The pair could drop below 1.20 unless the Eurozone Retail Sales data for December due at 10:00 GMT shows a significant rise in consumer spending. In that case, traders may put a bid under the single currency, helping EUR/USD avoid a move below 1.20.

 

Current Market Sentiment: Bearish.


Gold Continues to Fight Bearish Pressures

Gold prices have notably stagnated in a frustratingly tight range in recent weeks, while silver has stormed higher on the back of a Reddit-induced buying spree. Long-term technical analysis, in tandem with rising inflation expectations and falling real rates, suggests that this lull for gold prices may prove short-lived.
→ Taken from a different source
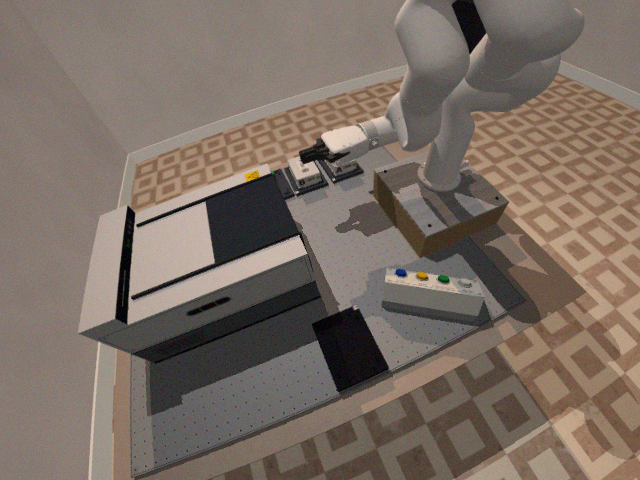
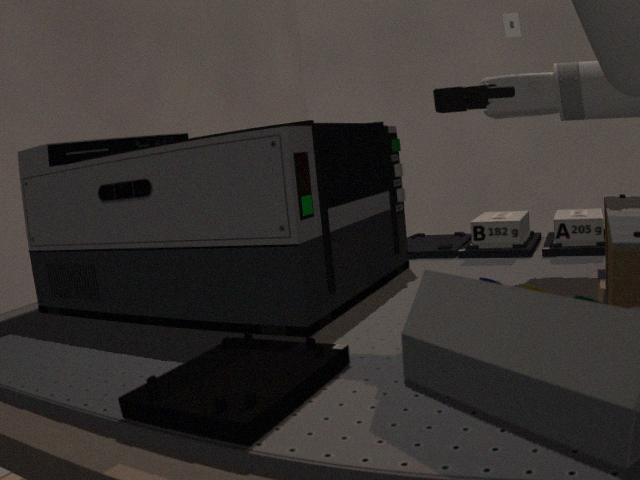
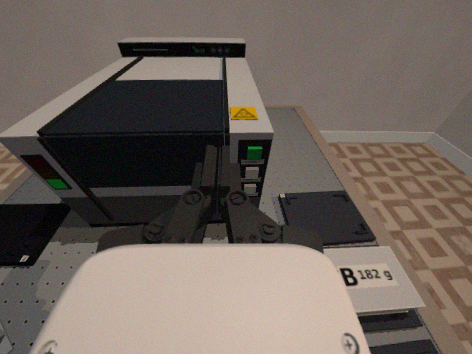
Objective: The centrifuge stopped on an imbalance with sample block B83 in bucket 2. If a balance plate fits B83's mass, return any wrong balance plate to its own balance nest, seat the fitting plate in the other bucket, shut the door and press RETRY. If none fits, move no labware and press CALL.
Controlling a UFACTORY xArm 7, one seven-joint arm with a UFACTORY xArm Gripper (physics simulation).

Looking at the long term charts, the weekly timeframe to be exact, highlights the formation of a bullish Cup and Handle pattern that has been carved out over the past decade. This implies that an impulsive topside move could be on the cards.

That being said, with price continuing to track within the confines of a Descending Channel, a retest of range support at 1780 – 1800 could be on the cards. However, the trend-defining 50-week moving average at $1,810 could limit gold’s downside, given the price has failed to break below it since early 2019. Ultimately, a weekly close above the 8-week exponential moving average at $1,851 and channel resistance is needed to carve a path for buyers to challenge the 2011 high. Clearing that probably paves the way for price to retest the record high set in August of 2020 at $2,075.

 


Zooming into the daily chart suggests gold prices could be at risk of further declines as price slides below the sentiment-defining 200-day moving average at $1,851. With the MACD indicator and RSI tracking below 50, the path of least resistance seems skewed to the downside. However, if range support at $1,815 – $1,825 successfully stifles selling pressure, a rebound back towards channel resistance and the 100-MA at $1,874 could be on the cards. Hurdling that likely brings up the January high at $1,895 into the crosshairs.

Current Market Sentiment: Long-Term Bullish Bias.